**Exercise aim**
Repeat exactly the lines below that lie between the line with "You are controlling" and the line with "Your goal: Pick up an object", counting both of those lines as part of the answer.
§
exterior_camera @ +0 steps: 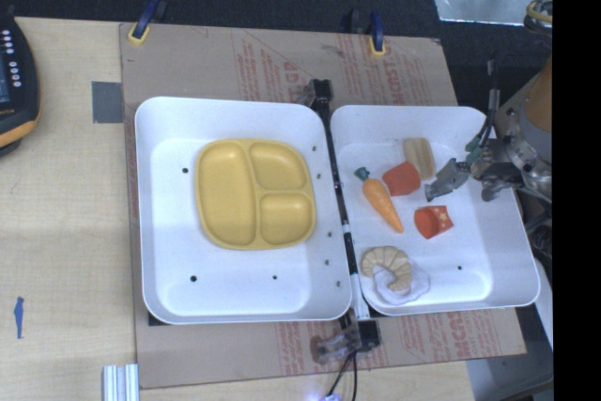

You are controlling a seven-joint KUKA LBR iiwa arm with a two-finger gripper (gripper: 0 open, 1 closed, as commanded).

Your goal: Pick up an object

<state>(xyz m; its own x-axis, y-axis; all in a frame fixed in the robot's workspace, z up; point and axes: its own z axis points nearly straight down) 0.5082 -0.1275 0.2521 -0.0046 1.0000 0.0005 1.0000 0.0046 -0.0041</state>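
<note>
Red and orange toy foods lie scattered in the right bin point(507, 291), and the choice among them turns on which sits closest to the gripper point(467, 180), which hangs over the right part of that bin with the arm coming in from the right edge. Its two dark fingers stand spread apart, one reaching toward the left and one toward the right, with nothing between them, so it is open and carries nothing. Nearest to it is the small red block point(433, 221), just below and a little to the left of the left fingertip, near it but apart. Almost as near is the red wedge point(402, 178), to the left of the gripper at about the same height, with the tan stick point(419, 156) just above and touching or nearly touching it; that stick runs roughly up and down in the view. Farther left lies the carrot point(381, 201), its long axis slanting from its green top at upper left down to its tip at lower right. The cream-coloured shrimp-like piece point(390, 269) rests near the bin's lower left corner, well apart from the gripper. By my reading, the red block is the likeliest target, calling for a short shift down and left before descending. The left bin point(169, 282) holds a yellow divided plate point(254, 193).
</note>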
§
**Exercise solution**
You are controlling a seven-joint KUKA LBR iiwa arm with a two-finger gripper (gripper: 0 open, 1 closed, as commanded).

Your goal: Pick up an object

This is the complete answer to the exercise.